Q:  Here are some counting problems:

(a) How may different positive integer answers are to x1 + x2 + x3 + x4 = 11?
(b) How may different positive integer answers are to x1 + x2 + x3 <= 14?

A:  I have been thinking about this problem for a while and do not yet know if there is a better way to start this other than just straight out counting:

(a)  x1 + x2 + x3 + x4 = 11

So, one answer could be (1, 1, 1, 8), for example.  Another answer could be (1, 1, 8, 1)… However, this answer has the same digits of the first answer… I will worry about the different combinations later!  So:

(1, 1, 1, 8 )

(1, 1, 2, 7)

(1, 1, 3, 6)

(1, 1, 4, 5)

(1, 2, 2, 6)

(1, 2, 3, 5)

(1, 2, 4, 4)

(1, 3, 3, 4)

OK.  So, I believe that is all the permutations.  Did I miss any?  But now I need to count how many combinations there are of each:

(1, 1, 1, 8 ) = 4!/3! = 4 combos

(1, 1, 2, 7) = 4!/2! = 12 combos

(1, 1, 3, 6) = 4!/2! = 12 combos

(1, 1, 4, 5) = 4!/2! = 12 combos

(1, 2, 2, 6) = 4!/2! = 12 combos

(1, 2, 3, 5) = 4! = 24 combos

(1, 2, 4, 4) = 4!/2! = 12 combos

(1, 3, 3, 4) = 4!/2! = 12 combos

Add up all the red to get:  100 total combinations

(b)  x1 + x2 + x3 <= 14 (that sign is “less than or equal to”)
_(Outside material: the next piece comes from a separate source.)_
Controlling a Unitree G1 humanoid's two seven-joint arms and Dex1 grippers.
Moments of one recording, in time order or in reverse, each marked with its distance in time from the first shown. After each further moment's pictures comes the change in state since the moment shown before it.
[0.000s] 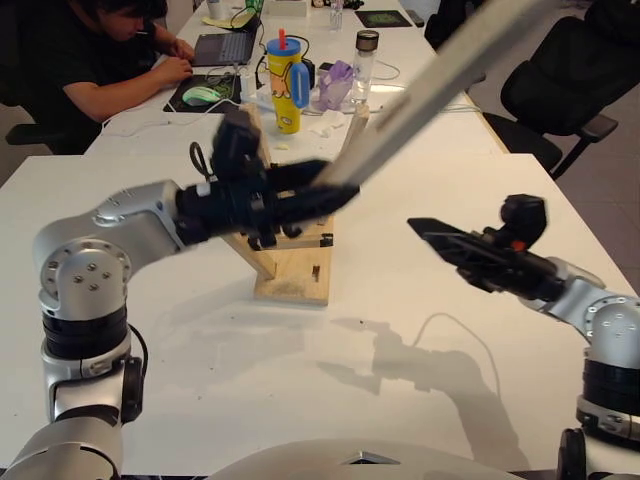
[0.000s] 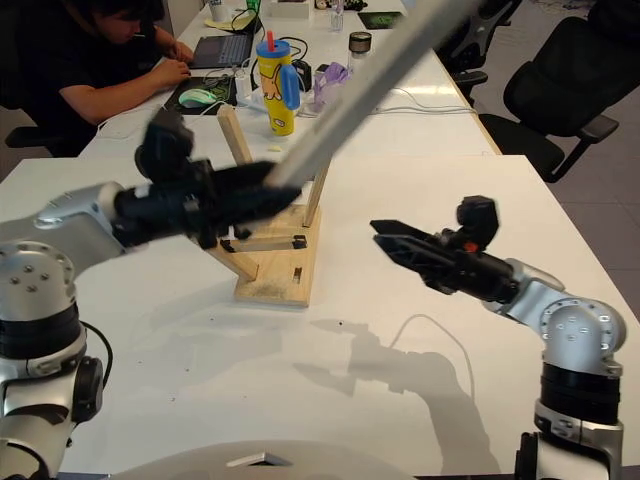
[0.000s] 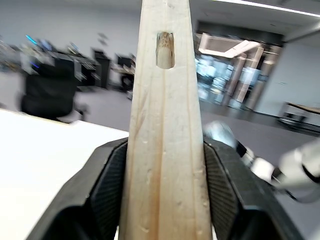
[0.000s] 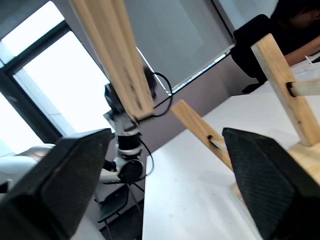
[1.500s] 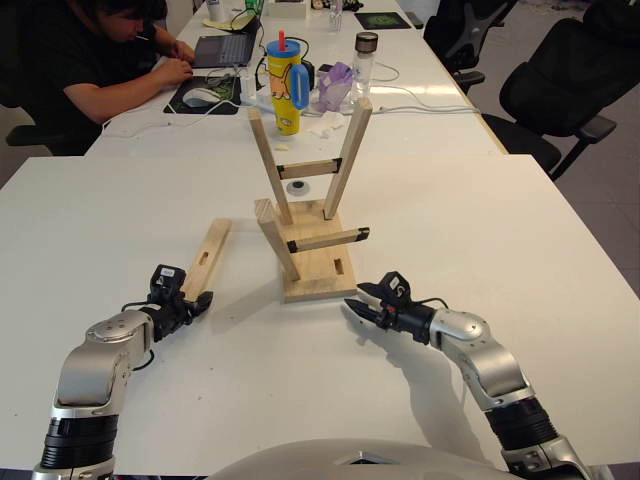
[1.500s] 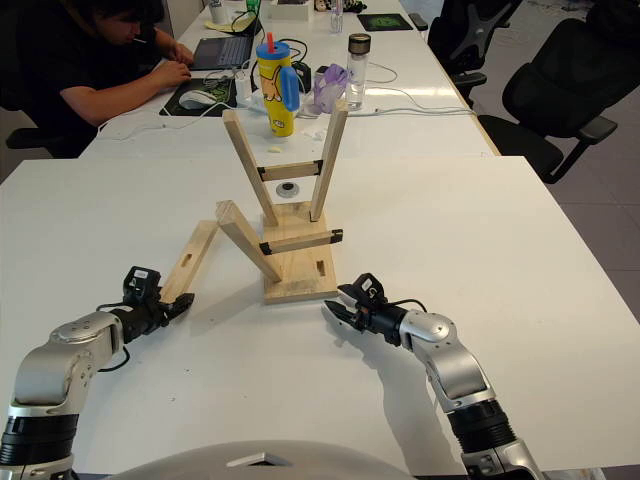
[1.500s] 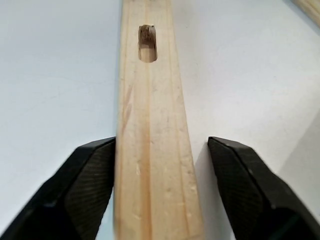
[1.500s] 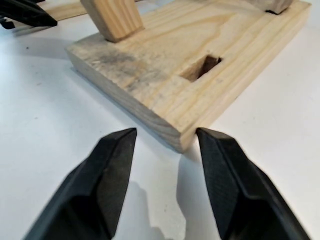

Again, the first method that comes to my mind is to systematically count (and then worry about combinations *different orders* later):

(x1, x2, x3) =

(1, 1, 1)   (1, 1, 2) (1, 1, 3) …. (1, 1, 12)

(1, 2, 2)   (1, 2, 3) (1, 2, 4) …. (1, 2, 11)

(1, 3, 3)   (1, 3, 4) (1, 3, 5) …. (1, 3, 10)

(1, 4, 4)   (1, 4, 5) (1, 4, 6) …. (1, 4, 9)

(1, 5, 5)   (1, 5, 6) (1, 5, 7) …. (1, 5, 8 )

…. Screaming baby! Must continue soon!….  There must be a better way thant this…. but, it will work.